Afrique-Chine : 80 milliards $ de déficit commercial malgré le zéro tarif

Le déficit commercial africain avec la Chine atteint 80,07 milliards de dollars sur huit mois. Les exportations africaines progressent, mais moins vite que les ventes chinoises, alors que l’extension du zéro tarif n’est entrée en vigueur qu’en mai.
Le déficit commercial de l’Afrique avec la Chine a atteint 80,07 milliards de dollars entre janvier et août 2026, en hausse de 34,48 % sur un an. Pékin a vendu 177 milliards de dollars de marchandises au continent et n’en a acheté que pour 96,93 milliards.
L’écart s’est creusé d’environ 20,5 milliards de dollars en douze mois, même si les exportations africaines vers la Chine ont progressé de 19 %.
Le régime zéro tarif ne couvre pas toute la période de la même manière. Trente-trois pays africains classés parmi les moins avancés en bénéficiaient déjà depuis décembre 2024, tandis que son extension aux vingt autres partenaires diplomatiques africains de Pékin n’est entrée en vigueur que le 1er mai 2026.
Au premier trimestre, les exportations chinoises de biens d’équipement vers l’Afrique ont augmenté de 43,5 %, celles de biens de consommation de 25 % et celles de produits intermédiaires de 23,3 %. Les importations chinoises depuis l’Afrique progressaient alors de 14,6 %.
Sur les huit premiers mois de 2026, le commerce bilatéral a atteint 273,94 milliards de dollars. La Chine a exporté environ 1,83 dollar de marchandises vers l’Afrique pour chaque dollar acheté au continent.
Le zéro tarif ne change pas à lui seul la structure des échanges
L’avantage douanier réduit le coût d’entrée sur le marché chinois, mais il ne transforme ni les capacités de production ni la composition des exportations africaines. Le continent vend encore principalement des matières premières et des produits agricoles, alors qu’il importe surtout des machines, des équipements et des biens manufacturés.

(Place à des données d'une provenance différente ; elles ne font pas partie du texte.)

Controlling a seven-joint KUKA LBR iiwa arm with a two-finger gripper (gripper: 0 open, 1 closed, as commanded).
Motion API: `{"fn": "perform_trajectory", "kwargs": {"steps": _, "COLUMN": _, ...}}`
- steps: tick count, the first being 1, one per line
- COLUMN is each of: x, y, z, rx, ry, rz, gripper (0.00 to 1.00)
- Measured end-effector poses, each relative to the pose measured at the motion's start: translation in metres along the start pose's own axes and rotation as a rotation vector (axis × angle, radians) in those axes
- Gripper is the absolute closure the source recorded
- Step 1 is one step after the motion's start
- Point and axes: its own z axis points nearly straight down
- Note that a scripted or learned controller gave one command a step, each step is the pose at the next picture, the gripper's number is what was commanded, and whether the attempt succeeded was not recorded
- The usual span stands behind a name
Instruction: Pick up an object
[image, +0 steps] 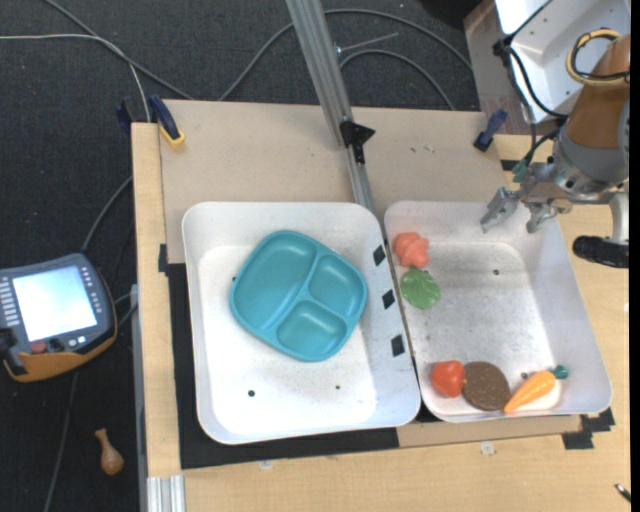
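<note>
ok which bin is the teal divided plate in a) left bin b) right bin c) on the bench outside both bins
a, the teal divided plate lies flat inside the left bin, while the right bin holds the small toy foods such as the carrot.

No text, label, brand, number or sign can be read anywhere in the camera view. The handheld control pendant (52, 315) lying left of the surface has a lit screen, but it shows as a pale blank glow, with nothing legible on it; the buttons along its edge are too small to make out. The black tape marks on the rims of the white bins (388, 297) carry no writing.
</note>
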Motion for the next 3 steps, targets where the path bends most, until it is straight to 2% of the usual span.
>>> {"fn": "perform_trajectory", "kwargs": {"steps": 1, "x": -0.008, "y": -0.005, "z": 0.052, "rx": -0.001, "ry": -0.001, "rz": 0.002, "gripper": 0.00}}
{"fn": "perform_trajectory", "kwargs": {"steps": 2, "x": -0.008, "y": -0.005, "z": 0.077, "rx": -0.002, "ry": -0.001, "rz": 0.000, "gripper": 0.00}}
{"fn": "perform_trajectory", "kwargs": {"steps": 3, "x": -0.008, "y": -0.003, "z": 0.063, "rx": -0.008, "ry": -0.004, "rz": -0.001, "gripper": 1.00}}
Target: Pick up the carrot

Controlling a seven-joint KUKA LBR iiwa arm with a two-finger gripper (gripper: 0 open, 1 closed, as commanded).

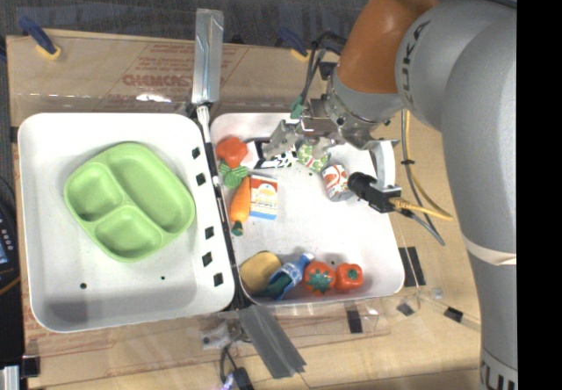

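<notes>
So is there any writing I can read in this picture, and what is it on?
"KUKA", partly cut off, on the grey arm.
Red print on the cardboard behind the bins: mirrored and faint, unreadable.
Label on the small carton by the carrot: too small to read.
Print on the can: too blurred to read.

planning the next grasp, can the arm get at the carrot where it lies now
Probably yes, though tightly: the carrot lies uncovered in the right bin, but it sits against the left wall with a small carton right beside it, leaving the gripper little room.
</notes>
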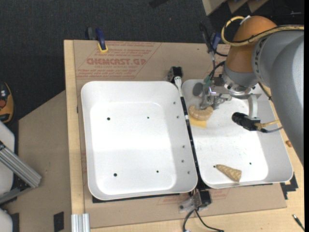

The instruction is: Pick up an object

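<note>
The hand (208, 100) hangs low in the right bin (270, 163), just above a pale curved piece (199, 115) near that bin's left wall; whether it is gripping cannot be told. The piece's long axis runs roughly left-right. A tan cone (228, 172) lies near the front, tip pointing left.

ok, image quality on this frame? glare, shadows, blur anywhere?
Camera view: the left bin floor is blown out to near pure white in its lower half, a greyer band across the upper half; soft shadow under the gripper falls on the yellow object; the tan wedge reads sharp; the arm at right is close and slightly soft.
</note>
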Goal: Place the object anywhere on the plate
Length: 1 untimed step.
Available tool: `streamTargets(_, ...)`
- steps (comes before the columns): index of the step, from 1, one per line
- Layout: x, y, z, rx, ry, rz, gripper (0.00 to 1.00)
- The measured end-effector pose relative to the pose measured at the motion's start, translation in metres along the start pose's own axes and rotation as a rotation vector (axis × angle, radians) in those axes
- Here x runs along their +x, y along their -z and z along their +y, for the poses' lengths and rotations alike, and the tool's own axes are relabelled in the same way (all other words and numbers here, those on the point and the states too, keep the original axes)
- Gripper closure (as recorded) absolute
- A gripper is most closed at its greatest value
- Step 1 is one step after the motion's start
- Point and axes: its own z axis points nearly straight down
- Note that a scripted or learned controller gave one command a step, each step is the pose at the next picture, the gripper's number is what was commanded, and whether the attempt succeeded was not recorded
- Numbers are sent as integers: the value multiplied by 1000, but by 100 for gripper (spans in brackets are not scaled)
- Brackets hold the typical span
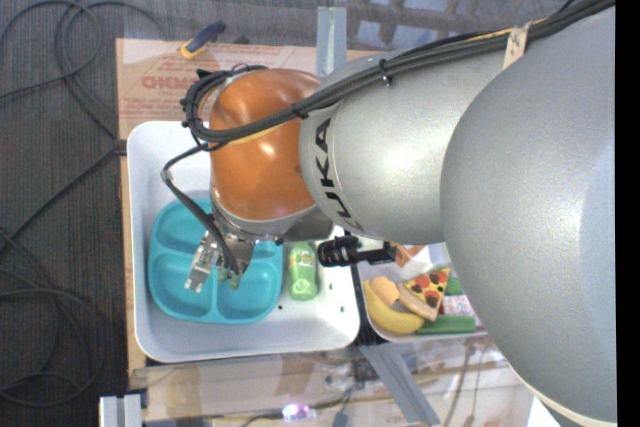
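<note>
Gripper (217, 272) hangs at lower left of the frame over a turquoise divided plastic plate (170, 255) in the left shallow white bin (145, 205), fingers apart with nothing between them. Just right of the plate lies a small green plastic object (303, 275), on the bin floor. Further right, the other white bin (372, 325) holds a yellow toy banana (388, 308) and a toy pizza slice (425, 290).

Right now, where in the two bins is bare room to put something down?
The left bin has bare floor along its left wall, beside the blue plate, and a strip along its near wall. The plate's left compartments are bare too. The pincer hovers over the plate's middle, with a green object just right of it. The right bin is crowded: banana, pizza slice.
</note>
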Motion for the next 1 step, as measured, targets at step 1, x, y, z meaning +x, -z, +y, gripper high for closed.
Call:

Pour réduire durablement le déficit, les pays africains doivent donc convertir l’accès tarifaire en volumes exportables, en transformation locale et en produits capables de répondre aux normes techniques et sanitaires chinoises. Sans ce changement de structure, l’ouverture du marché peut accroître les échanges sans corriger le déséquilibre.
La poussée des exportations chinoises reste plus rapide
Le mouvement tient aussi à la recherche de nouveaux débouchés par les producteurs chinois, confrontés à des barrières plus fortes aux États-Unis et en Europe. L’Afrique devient ainsi un marché de diversification au moment même où ses propres capacités manufacturières restent plus limitées.
Pour les vingt pays ajoutés au régime le 1er mai 2026, l’exemption sur l’ensemble des lignes tarifaires doit rester en vigueur jusqu’au 30 avril 2028.